• **Requirement**: In the data below, reproduce everything exactly except the images.
=====
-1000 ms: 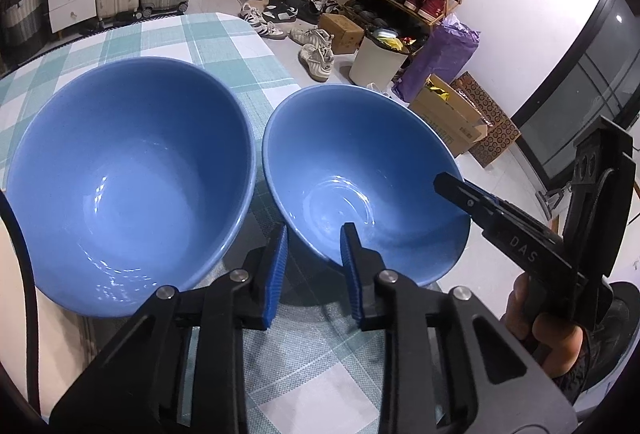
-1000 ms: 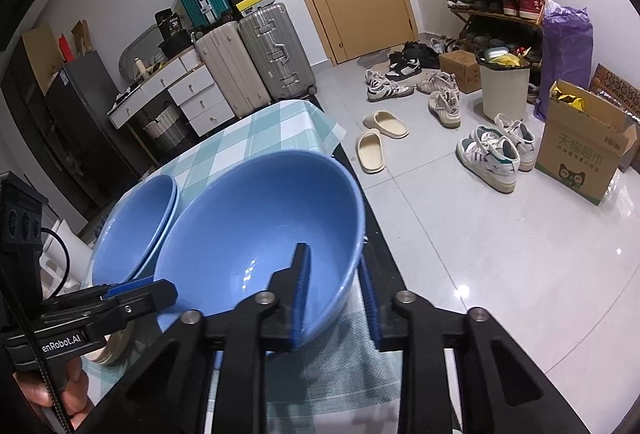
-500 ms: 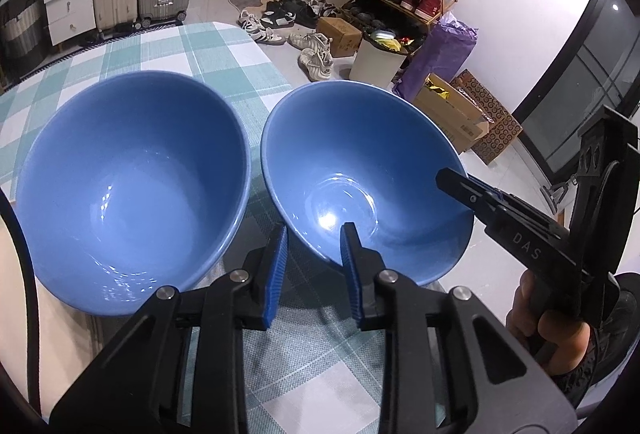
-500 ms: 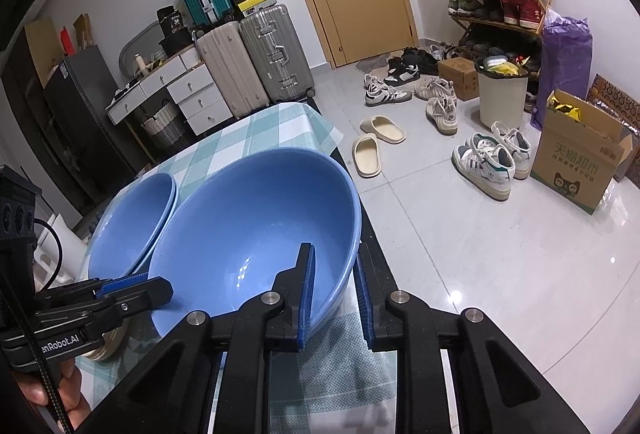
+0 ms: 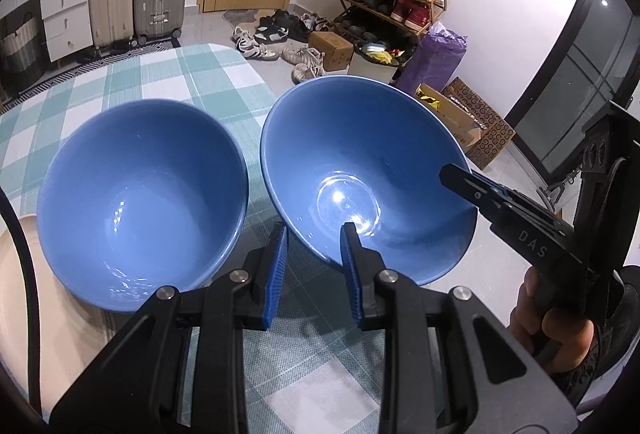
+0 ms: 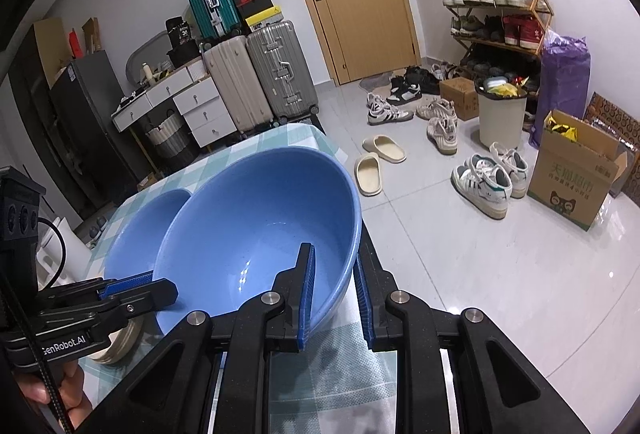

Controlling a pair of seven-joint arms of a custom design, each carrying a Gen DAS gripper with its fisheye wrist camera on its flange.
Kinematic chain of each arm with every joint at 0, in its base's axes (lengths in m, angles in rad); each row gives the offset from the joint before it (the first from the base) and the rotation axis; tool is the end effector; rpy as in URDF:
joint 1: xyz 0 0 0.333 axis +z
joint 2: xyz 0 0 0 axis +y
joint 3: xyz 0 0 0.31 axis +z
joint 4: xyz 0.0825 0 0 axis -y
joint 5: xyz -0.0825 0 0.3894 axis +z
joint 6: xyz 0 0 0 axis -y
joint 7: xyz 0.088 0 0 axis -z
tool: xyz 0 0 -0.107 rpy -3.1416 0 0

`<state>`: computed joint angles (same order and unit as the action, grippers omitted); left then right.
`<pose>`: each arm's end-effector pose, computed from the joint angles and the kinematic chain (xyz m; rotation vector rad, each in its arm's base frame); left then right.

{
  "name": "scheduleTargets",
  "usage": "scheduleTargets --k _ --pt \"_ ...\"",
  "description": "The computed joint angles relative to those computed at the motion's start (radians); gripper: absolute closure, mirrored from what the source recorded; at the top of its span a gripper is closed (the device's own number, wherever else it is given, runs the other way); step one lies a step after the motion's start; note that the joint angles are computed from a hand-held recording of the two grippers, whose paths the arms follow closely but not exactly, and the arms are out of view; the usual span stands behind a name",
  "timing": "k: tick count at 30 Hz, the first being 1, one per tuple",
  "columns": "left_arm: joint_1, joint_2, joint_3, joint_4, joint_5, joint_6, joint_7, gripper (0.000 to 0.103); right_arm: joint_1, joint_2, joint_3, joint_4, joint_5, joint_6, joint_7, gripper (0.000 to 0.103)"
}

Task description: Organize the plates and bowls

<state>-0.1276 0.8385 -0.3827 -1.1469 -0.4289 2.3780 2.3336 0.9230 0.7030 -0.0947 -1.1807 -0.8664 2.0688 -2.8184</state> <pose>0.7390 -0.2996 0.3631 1.0390 -2.7033 1.1246 0.5348 0.5563 0.4072 -1.0490 2.1734 -0.7982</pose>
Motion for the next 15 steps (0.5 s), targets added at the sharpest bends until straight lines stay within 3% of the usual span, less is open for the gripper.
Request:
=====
• **Result for this exercise**:
-1000 ms: 
-1000 ms: 
-500 ms: 
-500 ms: 
+0 ms: 
+0 ms: 

Controlling a pair of seven-joint arms of a custom design, each carrying a Gen DAS gripper with its fisheye wrist camera on its flange.
Kinematic chain of each arm with every joint at 0, in its base's axes (lengths in m, angles in rad); each row gives the offset from the joint before it (the first from the base) and the rotation axis; tool is the end effector; rpy as in URDF:
joint 1: xyz 0 0 0.333 axis +z
joint 2: xyz 0 0 0 axis +y
joint 3: xyz 0 0 0.31 axis +z
joint 4: xyz 0.0825 0 0 axis -y
joint 5: xyz -0.0825 0 0.3894 axis +z
joint 6: xyz 0 0 0 axis -y
joint 7: xyz 0.088 0 0 axis -z
tool: xyz 0 0 -0.107 rpy -3.1416 0 0

`<state>`: computed joint angles (same order and unit as the action, grippers omitted); left then right.
`<pose>`: each arm's end-effector pose, computed from the joint angles and the kinematic chain (xyz m; rotation vector rad, each in its arm's base frame); left then right.

{
  "name": "scheduleTargets",
  "usage": "scheduleTargets --k _ --pt \"_ ...\"",
  "description": "The computed joint angles relative to those computed at the motion's start (radians); gripper: absolute closure, mirrored from what the source recorded; at the top of its span a gripper is closed (the device's own number, wherever else it is given, runs the other way); step one lies a step after the motion's start; note that the joint angles are computed from a hand-held recording of the two grippers, whose paths the arms follow closely but not exactly, and the arms are out of view; the usual span stands behind a name",
  "timing": "k: tick count at 30 Hz, the first being 1, one per tuple",
  "columns": "left_arm: joint_1, joint_2, joint_3, joint_4, joint_5, joint_6, joint_7, gripper (0.000 to 0.103); right_arm: joint_1, joint_2, joint_3, joint_4, joint_5, joint_6, joint_7, gripper (0.000 to 0.103)"
}

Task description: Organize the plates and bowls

<state>-0.1276 0.8385 -0.3827 -1.1469 -0.4289 2.3780 2.3336 0.9230 0.7030 -0.0947 -1.1807 -0.8664 2.0688 -2.8184</state> <pose>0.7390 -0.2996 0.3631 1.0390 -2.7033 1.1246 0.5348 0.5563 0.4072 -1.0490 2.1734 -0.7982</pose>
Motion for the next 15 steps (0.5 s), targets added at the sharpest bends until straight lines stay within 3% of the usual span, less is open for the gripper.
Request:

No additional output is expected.